В пятницу после обеда мы садимся в шикарные автобусы и отправляемся в Национальный дворец-музей. На подъезде к изумительным воротам (пять белых арок, увенчанных кровлей цвета морской волны) начинается теплый ливень. Мы с Лорой открываем зонтики и, сопротивляясь дождевым потокам, идем по широкой аллее, выложенной плитами и обсаженной деревьями с мясистыми листьями. Сам музей — огромный светло-желтый дворец — расположен у подножия большой лесистой горы. В центре и по бокам здания возвышаются пять пагод с изумрудно-оранжевыми крышами.

На полпути мы наталкиваемся на Сэма и Дэвида, стоящих на четвереньках; с их черных волос капает вода. На их спины забираются Питер и Марк, чтобы построить пирамиду, пятый парень фотографирует на свой телефон.

— Что вы делаете? — интересуюсь я, решив притвориться, будто не помню, что у Дэвида была моя фотография в голом виде.

— Ломаем стереотип, — отвечает Марк.

Я в замешательстве:

— Это для факультатива?

— Нет, это наше обращение к миру. Манифест «Банды четырех».

Я смеюсь. Странная компания: кряжистый Сэм, поджарый Дэвид со своей козлиной бородкой, нежнокожий Питер и долговязый Марк.

— Какой стереотип?

— Ты разве не поняла? Киношный папаша-азиат, без передышки щелкающий фотоаппаратом.
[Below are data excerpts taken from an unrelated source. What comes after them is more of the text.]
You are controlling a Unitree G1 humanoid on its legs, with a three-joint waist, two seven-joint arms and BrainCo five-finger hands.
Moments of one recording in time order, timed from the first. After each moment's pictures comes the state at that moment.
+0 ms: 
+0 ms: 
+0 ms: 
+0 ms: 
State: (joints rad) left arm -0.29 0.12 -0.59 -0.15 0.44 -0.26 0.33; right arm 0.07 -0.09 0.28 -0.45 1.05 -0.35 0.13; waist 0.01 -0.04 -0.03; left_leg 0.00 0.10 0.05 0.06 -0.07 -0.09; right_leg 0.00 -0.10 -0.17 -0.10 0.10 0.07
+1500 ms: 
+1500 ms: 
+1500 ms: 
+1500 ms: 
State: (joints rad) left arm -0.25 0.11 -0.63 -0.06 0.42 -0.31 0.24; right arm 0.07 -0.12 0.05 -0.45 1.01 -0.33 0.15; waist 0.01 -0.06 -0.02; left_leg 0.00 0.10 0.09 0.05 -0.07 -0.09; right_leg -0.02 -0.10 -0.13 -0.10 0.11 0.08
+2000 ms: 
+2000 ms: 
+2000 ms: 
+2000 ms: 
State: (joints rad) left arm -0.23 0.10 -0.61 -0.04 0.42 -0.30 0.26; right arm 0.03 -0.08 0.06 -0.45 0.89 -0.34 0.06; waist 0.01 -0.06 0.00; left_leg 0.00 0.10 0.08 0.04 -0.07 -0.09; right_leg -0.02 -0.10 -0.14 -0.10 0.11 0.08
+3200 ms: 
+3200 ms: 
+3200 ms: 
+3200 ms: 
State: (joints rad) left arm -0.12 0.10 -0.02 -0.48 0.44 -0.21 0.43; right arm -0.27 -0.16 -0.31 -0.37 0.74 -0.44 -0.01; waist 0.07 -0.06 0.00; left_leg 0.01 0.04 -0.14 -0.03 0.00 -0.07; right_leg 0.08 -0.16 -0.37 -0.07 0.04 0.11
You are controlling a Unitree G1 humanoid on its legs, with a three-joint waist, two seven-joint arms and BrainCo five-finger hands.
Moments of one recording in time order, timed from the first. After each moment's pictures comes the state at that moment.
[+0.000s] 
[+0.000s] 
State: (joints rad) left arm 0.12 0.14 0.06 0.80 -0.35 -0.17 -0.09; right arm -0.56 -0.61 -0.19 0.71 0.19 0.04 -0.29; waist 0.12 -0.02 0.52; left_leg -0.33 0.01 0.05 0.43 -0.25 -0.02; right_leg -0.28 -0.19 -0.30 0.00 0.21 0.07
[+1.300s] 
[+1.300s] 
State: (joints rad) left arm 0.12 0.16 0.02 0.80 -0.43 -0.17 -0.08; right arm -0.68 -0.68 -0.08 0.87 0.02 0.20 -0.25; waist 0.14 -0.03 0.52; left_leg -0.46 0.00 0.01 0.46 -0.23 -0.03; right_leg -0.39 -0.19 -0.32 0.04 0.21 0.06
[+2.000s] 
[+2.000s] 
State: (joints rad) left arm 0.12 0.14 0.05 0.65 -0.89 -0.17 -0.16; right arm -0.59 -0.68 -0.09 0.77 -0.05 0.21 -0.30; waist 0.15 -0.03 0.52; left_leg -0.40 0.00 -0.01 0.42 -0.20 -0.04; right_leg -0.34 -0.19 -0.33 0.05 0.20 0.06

— Вы вроде называли себя разгневанными азиатскими мужчинами, — подает голос Лора.

— «Банда четырех» лучше, — возражает начинающий журналист. — Так прозвали четырех высокопоставленных сволочей, которые возглавили «культурную революцию»[90], а после смерти Мао были обвинены новым правительством в государственной измене. Не то чтобы я на их стороне, но название клевое.

Лора протягивает мне свой телефон:

— Сфоткаешь меня с ними?

Пока я делаю снимок, кто-то выбивает сумочку у меня из рук. Мимо проносится Софи в развевающихся алых шелках, под руку с Бенджи. В прошлый раз я слышала, что она встречается с Крисом, полная решимости найти своего мужчину. Бенджи испуганно, словно Бэмби, оглядывается на меня через плечо.

— Софи не просто помешана на парнях, — говорит Лора. — Она полоумная.